#### Exercise description:
A faithful copy of the entire listing is what is needed.

_____

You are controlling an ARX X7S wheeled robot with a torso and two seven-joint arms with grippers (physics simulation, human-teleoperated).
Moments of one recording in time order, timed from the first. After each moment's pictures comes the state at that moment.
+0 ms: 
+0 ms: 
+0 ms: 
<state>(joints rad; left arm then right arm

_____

#### Result for this task:
You are controlling an ARX X7S wheeled robot with a torso and two seven-joint arms with grippers (physics simulation, human-teleoperated).
Moments of one recording in time order, timed from the first. After each moment's pictures comes the state at that moment.
+0 ms: 
+0 ms: 
+0 ms: 
<state>(joints rad; left arm then right arm

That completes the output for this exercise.